On any weekday morning 50 years ago, men and women in cities and towns across Maine and the nation could be seen filing through factory gates or up the steps to a mill or plant. Manufacturing was king. Americans made things the rest of the world wanted. And blue collar workers and their paychecks were the foundation of American prosperity.
The popular perception is that this era is over, and more is the pity. Such a pronouncement misses the more complex story.
A statistical milestone noted in the news last week was an emblem that many seized upon to further lament the demise of our manufacturing glory days. For the first time, health care jobs exceeded manufacturing jobs. The trend lines are clear and unrelenting.
So instead of making things and selling them on the world market, more Americans will earn their living caring for our sick and elderly. And that care is paid for by our tax and insurance premium dollars. That can’t be good, right?
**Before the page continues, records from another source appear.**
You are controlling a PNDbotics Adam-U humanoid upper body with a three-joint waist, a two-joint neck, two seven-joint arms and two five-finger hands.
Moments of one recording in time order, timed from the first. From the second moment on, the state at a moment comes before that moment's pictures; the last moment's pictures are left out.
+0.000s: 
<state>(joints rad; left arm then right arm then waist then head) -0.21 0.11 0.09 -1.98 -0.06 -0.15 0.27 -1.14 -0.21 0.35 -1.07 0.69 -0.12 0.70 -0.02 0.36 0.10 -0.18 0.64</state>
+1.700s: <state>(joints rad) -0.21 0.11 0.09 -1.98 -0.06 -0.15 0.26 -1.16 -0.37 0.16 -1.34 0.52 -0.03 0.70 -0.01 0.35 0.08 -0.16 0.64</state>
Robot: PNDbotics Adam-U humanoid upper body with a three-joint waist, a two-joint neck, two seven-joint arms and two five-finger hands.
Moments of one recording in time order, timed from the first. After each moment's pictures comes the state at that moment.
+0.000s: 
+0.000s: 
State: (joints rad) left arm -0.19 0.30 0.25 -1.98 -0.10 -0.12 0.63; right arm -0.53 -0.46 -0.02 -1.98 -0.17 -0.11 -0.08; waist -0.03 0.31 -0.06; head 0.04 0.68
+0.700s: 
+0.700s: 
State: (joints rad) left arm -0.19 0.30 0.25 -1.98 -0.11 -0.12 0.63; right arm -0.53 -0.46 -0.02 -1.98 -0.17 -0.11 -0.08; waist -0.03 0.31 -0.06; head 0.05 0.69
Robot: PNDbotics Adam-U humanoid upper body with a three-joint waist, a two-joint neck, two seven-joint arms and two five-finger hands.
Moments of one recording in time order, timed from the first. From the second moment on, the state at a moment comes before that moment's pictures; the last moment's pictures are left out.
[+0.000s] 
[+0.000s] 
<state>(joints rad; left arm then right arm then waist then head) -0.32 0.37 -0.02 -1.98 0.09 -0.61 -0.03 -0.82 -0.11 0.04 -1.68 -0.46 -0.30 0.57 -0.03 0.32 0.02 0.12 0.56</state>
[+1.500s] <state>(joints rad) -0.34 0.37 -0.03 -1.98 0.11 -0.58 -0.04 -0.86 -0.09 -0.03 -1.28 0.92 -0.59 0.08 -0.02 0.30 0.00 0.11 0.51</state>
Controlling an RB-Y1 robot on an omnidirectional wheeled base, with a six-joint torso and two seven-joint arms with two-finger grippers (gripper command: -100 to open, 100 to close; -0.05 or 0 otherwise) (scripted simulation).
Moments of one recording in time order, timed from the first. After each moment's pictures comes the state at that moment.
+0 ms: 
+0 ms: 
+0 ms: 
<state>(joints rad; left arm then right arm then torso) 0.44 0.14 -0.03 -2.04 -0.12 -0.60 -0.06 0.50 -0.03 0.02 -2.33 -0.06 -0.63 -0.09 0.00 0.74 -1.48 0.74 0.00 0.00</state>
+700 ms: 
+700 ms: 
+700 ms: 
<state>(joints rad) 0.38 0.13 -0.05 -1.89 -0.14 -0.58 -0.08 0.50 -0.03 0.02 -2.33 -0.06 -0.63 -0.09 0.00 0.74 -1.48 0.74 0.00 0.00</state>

Laurie Lachance, former Maine state economist and current CEO of the Maine Development Foundation, says the state’s numbers mirror the national trend. In 1990, 17 percent of Maine jobs were in the manufacturing sector, while between 7 percent and 8 percent were in health care. Today, less than 9 percent are in manufacturing and about 16 percent are in health care.
“There has been an exact flip-flop,” she said.
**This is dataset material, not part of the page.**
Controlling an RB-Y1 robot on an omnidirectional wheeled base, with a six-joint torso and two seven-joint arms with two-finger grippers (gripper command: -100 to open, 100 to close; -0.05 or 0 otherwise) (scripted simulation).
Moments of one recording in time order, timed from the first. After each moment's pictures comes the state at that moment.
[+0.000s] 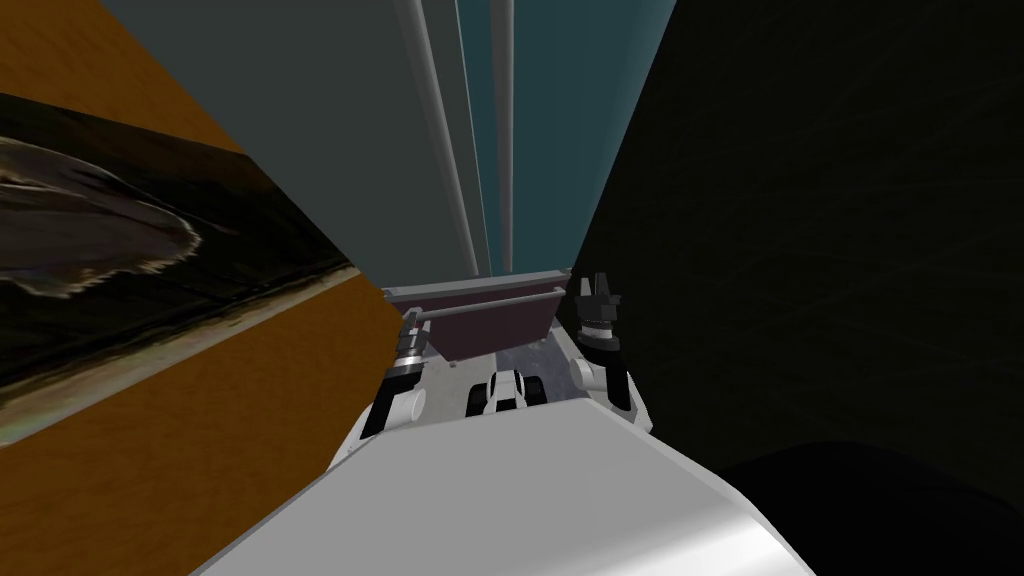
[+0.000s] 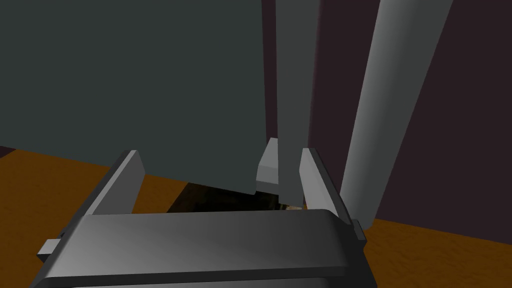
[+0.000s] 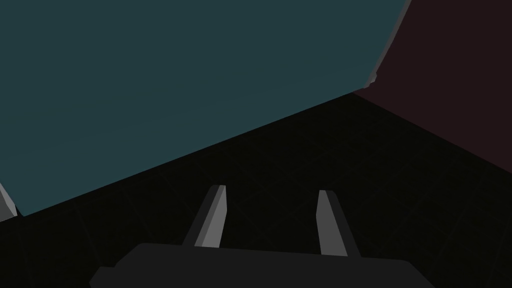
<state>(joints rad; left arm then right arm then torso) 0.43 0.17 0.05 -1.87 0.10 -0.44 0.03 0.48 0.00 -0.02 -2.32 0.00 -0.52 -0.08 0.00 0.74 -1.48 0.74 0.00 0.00</state>
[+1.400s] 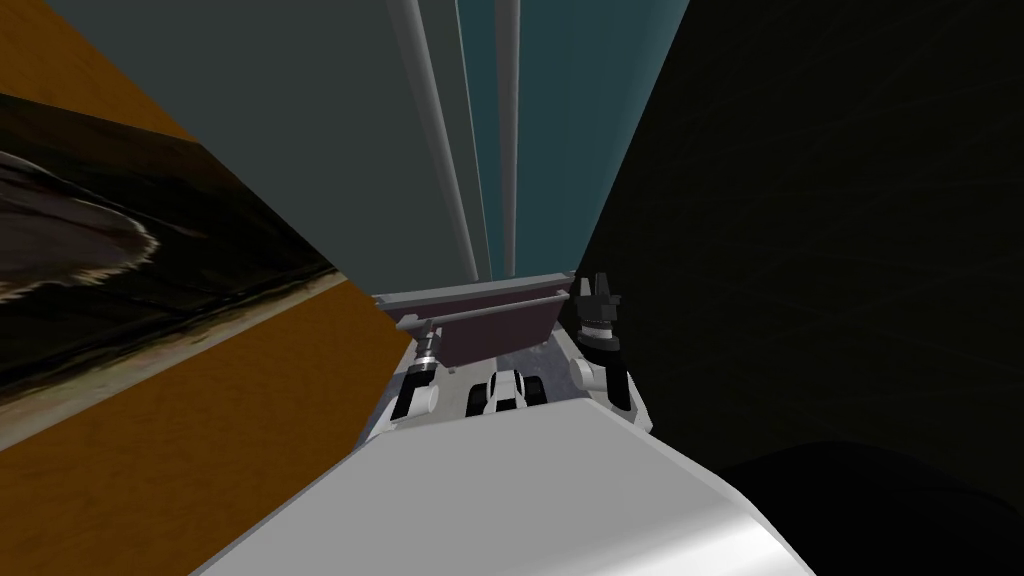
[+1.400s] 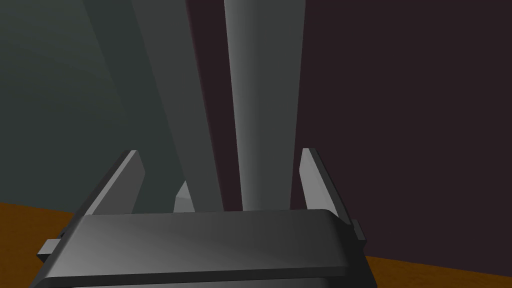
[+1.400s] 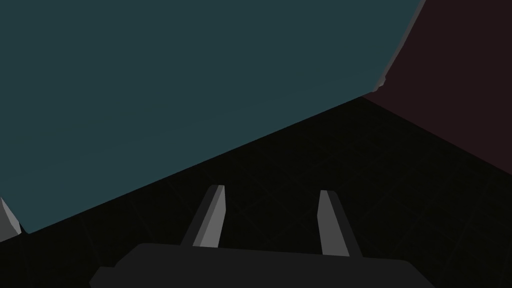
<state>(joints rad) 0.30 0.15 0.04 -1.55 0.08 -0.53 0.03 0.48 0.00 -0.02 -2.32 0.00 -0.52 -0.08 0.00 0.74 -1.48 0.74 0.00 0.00</state>
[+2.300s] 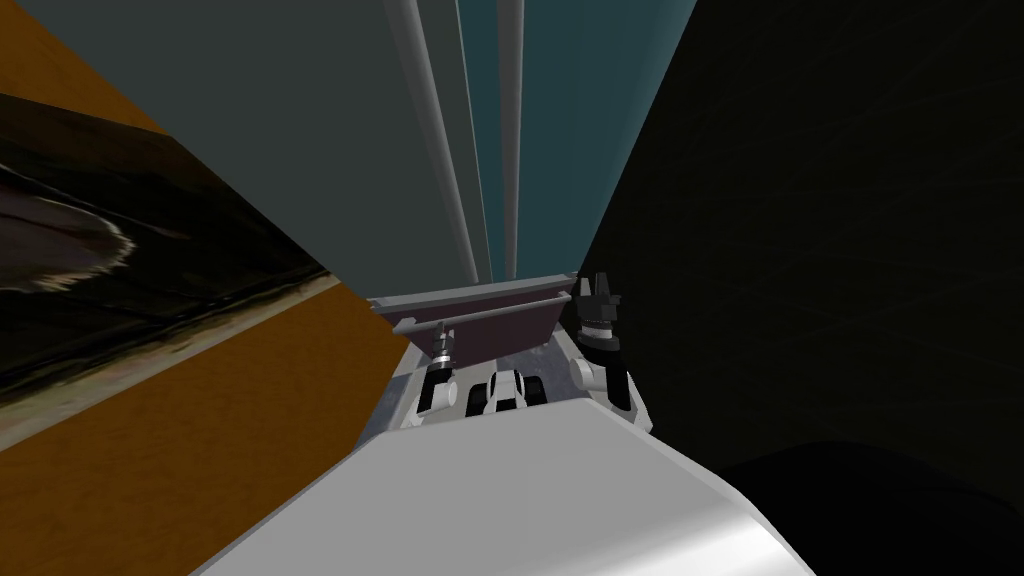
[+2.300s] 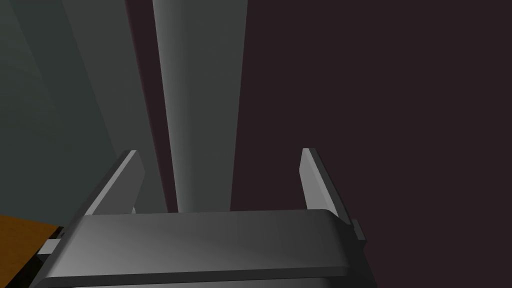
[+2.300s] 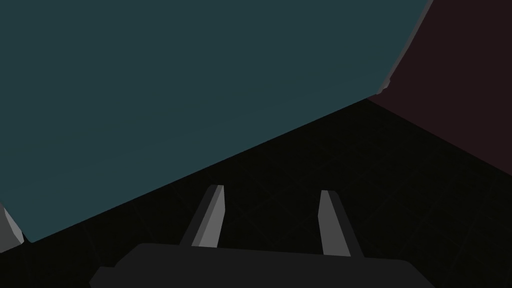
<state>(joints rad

But declaring this development good or bad is not the right call, she believes.
Manufacturing employment is declining because of innovations in technology. In fact, manufacturing productivity — the amount of things made — is up. This is good news in the long term, Ms. Lachance says. Manufacturers have invested in technology and equipment so fewer people are needed.
“That is better overall,” she says, and is preferable to using public funds to prop up a mill whose owner failed to keep pace with those investments.
Manufacturing jobs make up 8.6 percent of total employment in Maine, but Ms. Lachance says the sector’s effect on the gross domestic product is closer to 13 percent. That comes in higher-than-average wages, commensurate with the higher-level skills needed, and profits.
A return to the good old days, when a large chunk of the labor force worked at low-skill, lower wage jobs, “is not a formula for prosperity,” she said.
Health care and manufacturing may have little to do with each other, and the contrary trend lines should not be interpreted as cause and effect. As Maine endured the recession, growth in health care jobs has been “an amazing godsend,” Ms. Lachance says. But ultimately, a greater reliance on health care jobs is unsustainable, because those jobs are paid through taxes and insurance premiums.
And Maine has a high reliance on health care jobs. “We are far above the U.S. average,” she said, and yes, there is a tipping point at which those jobs represent a drain. Health care does not introduce new dollars into the state, with the exception of medical research, such as that of Jackson Lab, and construction of new facilities.
Workers squeezed out of manufacturing jobs may not easily transition into health care jobs. And last year, the first baby boomers turned 65. More than 70 million are behind them in line for care. These represent serious challenges.
The industrial revolution is over. Or, at least the version that was characterized by hundreds of workers at factories, plants and mills. Knowing what will replace it is critical for state and national economies to prosper in the new paradigm. We must, quite literally, invent our economic future.